The petitioner submitted copies of several of his published articles, along with documentation of 74 
independent citations of his published work. The most heavily cited article showed 45 independent 
citations. 
The director denied the petition on November 5,2008, stating: 
A review of the evidence submitted does not indicate a broad implementation of the 
beneficiary's research into the field. Most of the evidence indicates possible future 
advantages of such research instead of significant discoveries that have been 
implemented into the field. The evidence is filled with phrases such as candidate, 
contributes to the general knowledge pool, contributes to the basic knowledge, is 
anticipated to be used in the future, will lead to technology, etc. 
Nearly all of the phrases quoted above match, or resemble, the underlined passages on page 3 of 
counsel's introductory letter. The director's conclusion, therefore, seems to be based not on a review of 
the entire record, but on one page of a letter from counsel. The director's decision contains no other 
discussion of the materials submitted by the petitioner except for a sentence that listed, in general terms, 
the types of documentation included with the petition. 

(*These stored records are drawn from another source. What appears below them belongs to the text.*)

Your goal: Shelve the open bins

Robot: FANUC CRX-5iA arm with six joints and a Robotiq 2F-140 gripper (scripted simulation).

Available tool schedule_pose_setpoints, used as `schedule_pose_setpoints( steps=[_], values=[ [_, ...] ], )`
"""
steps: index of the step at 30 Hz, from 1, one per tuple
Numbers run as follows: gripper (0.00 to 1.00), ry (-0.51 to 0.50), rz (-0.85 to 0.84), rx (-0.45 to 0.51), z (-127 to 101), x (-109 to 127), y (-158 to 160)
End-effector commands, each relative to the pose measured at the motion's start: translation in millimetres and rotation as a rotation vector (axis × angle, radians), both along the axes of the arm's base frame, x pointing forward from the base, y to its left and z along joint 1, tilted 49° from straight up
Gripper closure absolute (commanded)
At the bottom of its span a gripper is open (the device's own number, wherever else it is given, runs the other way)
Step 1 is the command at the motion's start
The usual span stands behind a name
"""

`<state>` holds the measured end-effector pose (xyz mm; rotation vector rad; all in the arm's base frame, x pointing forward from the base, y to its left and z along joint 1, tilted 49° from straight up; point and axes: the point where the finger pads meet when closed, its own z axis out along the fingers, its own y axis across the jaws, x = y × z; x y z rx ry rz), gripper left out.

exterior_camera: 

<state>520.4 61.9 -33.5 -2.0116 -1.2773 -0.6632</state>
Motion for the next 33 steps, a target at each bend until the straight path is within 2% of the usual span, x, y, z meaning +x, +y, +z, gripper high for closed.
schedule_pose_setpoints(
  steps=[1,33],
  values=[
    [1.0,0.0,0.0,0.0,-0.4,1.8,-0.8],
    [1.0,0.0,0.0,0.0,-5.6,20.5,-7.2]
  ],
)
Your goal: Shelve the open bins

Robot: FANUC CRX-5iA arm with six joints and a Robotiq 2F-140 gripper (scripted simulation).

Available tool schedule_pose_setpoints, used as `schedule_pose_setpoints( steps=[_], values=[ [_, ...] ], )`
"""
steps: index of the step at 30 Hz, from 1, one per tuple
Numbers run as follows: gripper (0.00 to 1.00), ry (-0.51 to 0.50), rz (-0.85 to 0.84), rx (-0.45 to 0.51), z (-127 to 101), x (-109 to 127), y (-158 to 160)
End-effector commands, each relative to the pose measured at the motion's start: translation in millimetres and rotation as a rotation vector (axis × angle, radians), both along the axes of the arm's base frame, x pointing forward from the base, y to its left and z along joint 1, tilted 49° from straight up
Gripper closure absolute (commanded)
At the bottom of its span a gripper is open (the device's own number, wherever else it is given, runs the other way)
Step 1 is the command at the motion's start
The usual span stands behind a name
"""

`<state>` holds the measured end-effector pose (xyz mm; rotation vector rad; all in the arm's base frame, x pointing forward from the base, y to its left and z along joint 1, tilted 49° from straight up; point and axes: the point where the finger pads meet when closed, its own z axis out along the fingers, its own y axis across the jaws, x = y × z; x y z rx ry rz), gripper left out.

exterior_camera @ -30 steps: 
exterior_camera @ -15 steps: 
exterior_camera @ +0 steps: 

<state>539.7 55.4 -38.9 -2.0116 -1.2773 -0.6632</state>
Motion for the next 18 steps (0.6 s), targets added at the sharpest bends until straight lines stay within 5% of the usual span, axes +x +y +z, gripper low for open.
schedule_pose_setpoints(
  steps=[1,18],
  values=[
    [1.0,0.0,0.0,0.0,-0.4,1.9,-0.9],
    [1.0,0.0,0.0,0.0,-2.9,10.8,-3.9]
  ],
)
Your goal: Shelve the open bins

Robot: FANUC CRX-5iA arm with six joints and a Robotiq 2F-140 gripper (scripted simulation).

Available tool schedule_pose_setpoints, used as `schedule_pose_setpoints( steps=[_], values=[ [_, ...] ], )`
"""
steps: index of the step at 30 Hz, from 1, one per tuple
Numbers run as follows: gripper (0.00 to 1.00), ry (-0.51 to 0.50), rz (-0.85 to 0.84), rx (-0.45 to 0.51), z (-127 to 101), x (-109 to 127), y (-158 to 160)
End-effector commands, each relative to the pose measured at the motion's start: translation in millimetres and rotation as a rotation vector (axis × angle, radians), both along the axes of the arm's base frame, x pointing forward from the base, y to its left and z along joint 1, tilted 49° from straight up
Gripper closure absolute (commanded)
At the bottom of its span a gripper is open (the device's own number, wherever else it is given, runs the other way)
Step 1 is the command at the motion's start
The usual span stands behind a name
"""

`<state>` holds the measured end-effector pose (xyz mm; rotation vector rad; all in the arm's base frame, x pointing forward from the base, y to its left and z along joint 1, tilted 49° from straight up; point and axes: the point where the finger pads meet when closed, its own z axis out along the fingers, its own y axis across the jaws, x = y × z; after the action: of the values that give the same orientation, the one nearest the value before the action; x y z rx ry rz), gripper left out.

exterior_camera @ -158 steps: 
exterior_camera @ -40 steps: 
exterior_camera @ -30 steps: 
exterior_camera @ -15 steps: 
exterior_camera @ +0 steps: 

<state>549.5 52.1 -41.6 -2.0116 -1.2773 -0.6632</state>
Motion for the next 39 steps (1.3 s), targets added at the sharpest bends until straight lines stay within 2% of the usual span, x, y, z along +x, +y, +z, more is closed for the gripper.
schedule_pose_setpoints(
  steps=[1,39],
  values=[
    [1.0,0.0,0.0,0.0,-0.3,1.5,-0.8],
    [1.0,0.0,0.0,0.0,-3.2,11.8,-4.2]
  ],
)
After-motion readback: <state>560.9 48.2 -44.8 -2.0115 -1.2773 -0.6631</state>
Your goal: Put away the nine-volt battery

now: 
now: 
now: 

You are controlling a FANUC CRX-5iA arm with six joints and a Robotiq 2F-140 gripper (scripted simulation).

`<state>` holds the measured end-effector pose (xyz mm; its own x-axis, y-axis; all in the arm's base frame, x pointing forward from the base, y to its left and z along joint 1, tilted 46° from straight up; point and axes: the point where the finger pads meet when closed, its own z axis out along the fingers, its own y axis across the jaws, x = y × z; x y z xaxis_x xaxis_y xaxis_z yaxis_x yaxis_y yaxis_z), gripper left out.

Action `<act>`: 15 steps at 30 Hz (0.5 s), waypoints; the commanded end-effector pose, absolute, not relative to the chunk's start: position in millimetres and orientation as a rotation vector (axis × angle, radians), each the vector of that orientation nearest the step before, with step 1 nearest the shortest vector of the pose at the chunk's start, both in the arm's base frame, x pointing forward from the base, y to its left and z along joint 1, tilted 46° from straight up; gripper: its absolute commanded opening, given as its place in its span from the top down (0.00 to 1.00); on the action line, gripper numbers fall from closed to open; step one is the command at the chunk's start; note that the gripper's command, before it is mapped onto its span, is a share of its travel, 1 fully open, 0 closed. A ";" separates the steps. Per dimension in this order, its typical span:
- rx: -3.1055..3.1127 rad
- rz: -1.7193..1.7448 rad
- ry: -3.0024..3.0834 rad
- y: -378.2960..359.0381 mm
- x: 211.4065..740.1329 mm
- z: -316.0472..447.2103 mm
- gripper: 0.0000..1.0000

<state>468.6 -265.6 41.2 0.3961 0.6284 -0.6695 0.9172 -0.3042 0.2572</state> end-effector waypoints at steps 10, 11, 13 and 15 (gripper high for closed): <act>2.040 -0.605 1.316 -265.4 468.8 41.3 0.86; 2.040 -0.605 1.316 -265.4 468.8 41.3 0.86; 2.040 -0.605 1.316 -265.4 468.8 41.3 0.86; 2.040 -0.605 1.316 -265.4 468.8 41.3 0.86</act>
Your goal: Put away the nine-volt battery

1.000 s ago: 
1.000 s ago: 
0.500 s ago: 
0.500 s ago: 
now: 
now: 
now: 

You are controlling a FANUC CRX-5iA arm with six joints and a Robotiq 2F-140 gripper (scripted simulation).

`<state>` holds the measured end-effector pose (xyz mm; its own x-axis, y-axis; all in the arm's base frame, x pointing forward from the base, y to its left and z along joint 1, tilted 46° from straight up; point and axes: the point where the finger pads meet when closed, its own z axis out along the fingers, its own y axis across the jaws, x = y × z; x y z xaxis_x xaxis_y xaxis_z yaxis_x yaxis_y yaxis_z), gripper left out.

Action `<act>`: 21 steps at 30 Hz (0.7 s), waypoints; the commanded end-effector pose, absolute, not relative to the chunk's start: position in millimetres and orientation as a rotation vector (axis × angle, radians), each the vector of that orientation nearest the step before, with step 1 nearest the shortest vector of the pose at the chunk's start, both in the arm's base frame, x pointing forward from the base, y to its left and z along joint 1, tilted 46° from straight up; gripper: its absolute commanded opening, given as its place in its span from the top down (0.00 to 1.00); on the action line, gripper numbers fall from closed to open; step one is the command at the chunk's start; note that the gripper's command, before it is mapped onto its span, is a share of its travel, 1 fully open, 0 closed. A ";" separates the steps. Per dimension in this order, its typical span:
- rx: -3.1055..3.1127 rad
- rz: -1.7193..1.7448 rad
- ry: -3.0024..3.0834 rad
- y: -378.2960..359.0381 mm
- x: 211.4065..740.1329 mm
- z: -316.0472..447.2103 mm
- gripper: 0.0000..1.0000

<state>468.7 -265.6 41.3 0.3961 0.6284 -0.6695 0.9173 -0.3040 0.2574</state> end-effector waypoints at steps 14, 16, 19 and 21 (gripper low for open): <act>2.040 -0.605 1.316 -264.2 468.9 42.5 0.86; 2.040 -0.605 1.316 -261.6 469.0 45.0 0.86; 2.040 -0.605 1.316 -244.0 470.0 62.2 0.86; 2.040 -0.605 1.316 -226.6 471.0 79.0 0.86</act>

On appeal, counsel protests that the petitioner submitted ample evidence of his accomplishments and 
influence on the field, and that the director erred in failing to consider that evidence. We are strongly 
inclined to agree with this assessment of the director's decision. 
The petitioner submits documentation of patent applications that arose from the petitioner's work. 
These applications show that the petitioner's work has been productive, but a patent (let alone a pending 
patent application) is not, on its face, evidence of eligibility. See Matter of New York State Dept. of 
Transportation at 22 1, n.7. A patent is evidence only of originality, not of significance. 
More persuasive is the evidence that the petitioner's work has attracted the attention of independent 
researchers. That evidence has taken the form of credible and persuasive witness letters, and in the 
form of heavy citation of the petitioner's published work. The initial filing showed several dozen such 
citations, and by the time of the appeal that number had swollen into the hundreds. These citations are 
objective evidence that other researchers have taken notice of the petitioner's work, and built upon it in 
their own efforts. Simply being cited is not irrefutable proof of eligibility; a researcher who produced a 
handful of articles cited three or five times each generally cannot claim to be an influential figure in his 
or her field. But the sheer volume of citation evidence presented in this proceeding demands 
consideration, and the arbitrary quotation of sentence fragments from one page of an attorney's letter 
does not outweigh such evidence. 
We agree with counsel that the petitioner submitted credible and consistent evidence of the 
petitioner's eligibility for the waiver, and that the director does not appear to have given sufficient 
consideration to that evidence in rendering the decision. 
It does not appear to have been the intent of Congress to grant national interest waivers on the basis of 
the overall importance of a given field of research, rather than on the merits of the individual alien. 
That being said, the evidence in the record establishes that the scientific community recognizes the 
significance of this petitioner's research rather than simply the general area of research. The benefit of 
retaining this alien's services outweighs the national interest that is inherent in the labor certification 
process. Therefore, on the basis of the evidence submitted, the petitioner has established that a waiver 
of the requirement of an approved labor certification will be in the national interest of the United States. 
The burden of proof in these proceedings rests solely with the petitioner. Section 291 of the Act, 
8 U.S.C. 5 1361. The petitioner has sustained that burden. Accordingly, the decision of the director 
denying the petition will be withdrawn and the petition will be approved. 
ORDER: 
 The appeal is sustained and the petition is approved.